FAIR and closed could support FAIR and open
In a recent press interview article, Barend Mons proposed a new business model to allow ‘closed’ to pay for ‘open’ [24]. The basis of this proposed business model is that cloud services be free at the point-of-use in the situation when, and if, the user (not just the originator or creator of the data) contributes fully to Open Science. In other words, all user queries, annotations, analytical results and subsequent publications would be fully Open Access and therefore contribute to the public good of open data and services. Those users, however, who wish to keep any of these actions and results private or secret would need to pay. This is perceived as just (fair) by both academics and colleagues in the private sector. Researchers in hospitals, companies, national security agencies and other secrecy-prone players use Open Public Good data as much as all others, so it seems only fair that they contribute to the sustainability of the open data when they use these services for their private or proprietary goals. The fair use of FAIR data is a critical asset in the toolbox of further (and hopefully realised) sustainable development goals.
Early adoption
A Skunkworks-like group of coders spontaneously formed at the original Lorentz workshop and, after attracting additional experts from various fields, this group has recently published an exemplar implementation for Web-based discovery and interoperability that is fully compliant with the FAIR principles [26]. This exemplar is not intended to be prescriptive, or even a recommendation; its sole purpose is to describe a novel interoperability infrastructure that naturally leads to adherence to every aspect of FAIR – thus answering the question “what does FAIR look like?”

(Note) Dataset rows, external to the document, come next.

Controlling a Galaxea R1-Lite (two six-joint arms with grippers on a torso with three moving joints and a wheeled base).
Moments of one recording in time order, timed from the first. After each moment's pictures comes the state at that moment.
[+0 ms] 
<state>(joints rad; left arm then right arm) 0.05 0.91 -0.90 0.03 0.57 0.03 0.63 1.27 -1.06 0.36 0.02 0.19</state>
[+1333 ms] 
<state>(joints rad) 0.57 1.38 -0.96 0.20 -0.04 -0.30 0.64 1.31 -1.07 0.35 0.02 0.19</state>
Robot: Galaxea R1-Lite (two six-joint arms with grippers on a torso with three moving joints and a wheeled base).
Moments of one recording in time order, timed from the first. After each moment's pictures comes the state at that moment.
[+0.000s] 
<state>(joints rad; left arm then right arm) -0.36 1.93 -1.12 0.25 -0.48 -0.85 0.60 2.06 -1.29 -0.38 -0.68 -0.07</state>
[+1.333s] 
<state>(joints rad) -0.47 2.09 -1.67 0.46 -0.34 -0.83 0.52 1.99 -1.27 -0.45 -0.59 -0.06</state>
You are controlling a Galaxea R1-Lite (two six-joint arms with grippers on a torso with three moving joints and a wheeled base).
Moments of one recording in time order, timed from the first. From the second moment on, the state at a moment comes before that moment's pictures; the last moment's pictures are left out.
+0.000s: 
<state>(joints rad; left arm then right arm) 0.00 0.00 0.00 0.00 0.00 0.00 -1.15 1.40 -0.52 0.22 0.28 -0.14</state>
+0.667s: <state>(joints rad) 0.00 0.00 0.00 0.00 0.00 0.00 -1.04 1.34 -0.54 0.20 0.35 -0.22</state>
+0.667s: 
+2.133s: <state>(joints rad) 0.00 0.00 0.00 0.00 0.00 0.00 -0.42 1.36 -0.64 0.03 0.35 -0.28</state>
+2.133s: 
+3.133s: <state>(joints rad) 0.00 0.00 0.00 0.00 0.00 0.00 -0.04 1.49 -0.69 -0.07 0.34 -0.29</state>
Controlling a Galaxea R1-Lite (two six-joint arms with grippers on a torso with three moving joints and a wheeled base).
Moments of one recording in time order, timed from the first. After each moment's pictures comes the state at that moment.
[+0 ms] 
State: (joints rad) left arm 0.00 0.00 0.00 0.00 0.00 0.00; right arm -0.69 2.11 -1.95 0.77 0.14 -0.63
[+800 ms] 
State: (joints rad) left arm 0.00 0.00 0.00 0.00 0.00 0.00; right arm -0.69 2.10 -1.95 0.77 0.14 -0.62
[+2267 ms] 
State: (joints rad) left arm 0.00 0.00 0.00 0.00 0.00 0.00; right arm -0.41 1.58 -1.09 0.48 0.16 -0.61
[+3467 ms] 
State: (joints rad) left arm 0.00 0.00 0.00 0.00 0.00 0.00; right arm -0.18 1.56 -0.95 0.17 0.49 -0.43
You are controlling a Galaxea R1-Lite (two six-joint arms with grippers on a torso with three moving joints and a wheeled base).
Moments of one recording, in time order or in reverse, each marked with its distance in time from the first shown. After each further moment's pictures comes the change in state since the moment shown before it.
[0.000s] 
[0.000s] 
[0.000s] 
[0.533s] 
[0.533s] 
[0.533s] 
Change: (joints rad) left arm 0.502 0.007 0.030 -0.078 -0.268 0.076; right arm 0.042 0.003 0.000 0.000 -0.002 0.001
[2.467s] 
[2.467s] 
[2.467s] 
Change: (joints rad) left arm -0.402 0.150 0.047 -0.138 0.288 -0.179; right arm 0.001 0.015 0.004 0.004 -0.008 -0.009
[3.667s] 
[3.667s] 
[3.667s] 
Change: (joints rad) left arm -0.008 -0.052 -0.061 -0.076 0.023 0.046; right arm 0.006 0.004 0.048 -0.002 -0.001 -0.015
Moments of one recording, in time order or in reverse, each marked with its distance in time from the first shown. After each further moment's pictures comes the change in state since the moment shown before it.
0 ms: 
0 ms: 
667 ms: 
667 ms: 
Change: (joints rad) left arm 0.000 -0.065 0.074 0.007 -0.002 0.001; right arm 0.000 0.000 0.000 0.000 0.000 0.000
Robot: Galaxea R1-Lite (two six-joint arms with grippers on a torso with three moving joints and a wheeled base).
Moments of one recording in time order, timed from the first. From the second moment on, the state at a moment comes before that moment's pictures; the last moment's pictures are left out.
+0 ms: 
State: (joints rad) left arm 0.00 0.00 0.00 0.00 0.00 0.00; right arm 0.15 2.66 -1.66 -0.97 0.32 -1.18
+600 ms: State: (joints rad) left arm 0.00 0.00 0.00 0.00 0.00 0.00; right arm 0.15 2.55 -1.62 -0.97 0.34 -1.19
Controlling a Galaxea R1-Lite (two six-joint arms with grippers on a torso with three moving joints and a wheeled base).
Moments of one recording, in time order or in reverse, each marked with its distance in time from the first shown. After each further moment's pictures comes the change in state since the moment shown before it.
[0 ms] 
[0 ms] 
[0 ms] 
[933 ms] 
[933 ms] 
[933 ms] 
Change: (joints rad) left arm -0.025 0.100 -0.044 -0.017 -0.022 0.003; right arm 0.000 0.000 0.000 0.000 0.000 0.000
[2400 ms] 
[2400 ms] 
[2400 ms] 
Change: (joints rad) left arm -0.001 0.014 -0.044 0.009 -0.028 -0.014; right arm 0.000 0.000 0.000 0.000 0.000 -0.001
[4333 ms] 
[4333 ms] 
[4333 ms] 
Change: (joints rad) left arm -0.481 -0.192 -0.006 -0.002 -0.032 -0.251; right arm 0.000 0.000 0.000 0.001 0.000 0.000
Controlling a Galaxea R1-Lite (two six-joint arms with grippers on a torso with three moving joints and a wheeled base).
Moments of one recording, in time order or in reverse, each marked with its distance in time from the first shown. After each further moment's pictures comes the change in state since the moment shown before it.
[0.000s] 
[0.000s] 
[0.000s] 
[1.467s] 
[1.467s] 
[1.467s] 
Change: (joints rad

Many other implementations will no-doubt be necessary, and will be welcomed, to solve a broader range of problems currently precluding effective sharing and reuse of data and services. Obviously, the FAIR Principles are not magic, nor are they presenting a panacea, but they guide the development of infrastructure and tooling to make all research objects optimally reusable for machines and people alike, which is a crucial step forward. It is very important that the community continues to discuss, challenge and refine their own implementation choices, within the ‘behavioural’ guidelines established by the principles.
In conclusion
The FAIR Principles have further propelled the global debate about better data stewardship in data-driven and open science, and they have triggered funding bodies to discuss their requirements for implementation of the FAIR principles; some of these are very embryonic, while others have matured to actual guidelines [7] and there are already attempts to implement supporting prototypes [18]. We strongly believe that FAIR data and services are a key substrate for evidence-based decisions; allow the exposure of research and intellectual property malpractices of multiple kinds; the full participation of citizens and citizen-scientists (i.e. not only professional scientists) from developed and developing countries alike. While intentionally demanding certain qualities and properties from data resources, the FAIR principles nevertheless allow a great deal of freedom with respect to implementation. We hope that this revisiting of the FAIR principles will serve to remove some misperceptions. Nevertheless, we welcome feedback about any concerns that may emerge from the community in the future.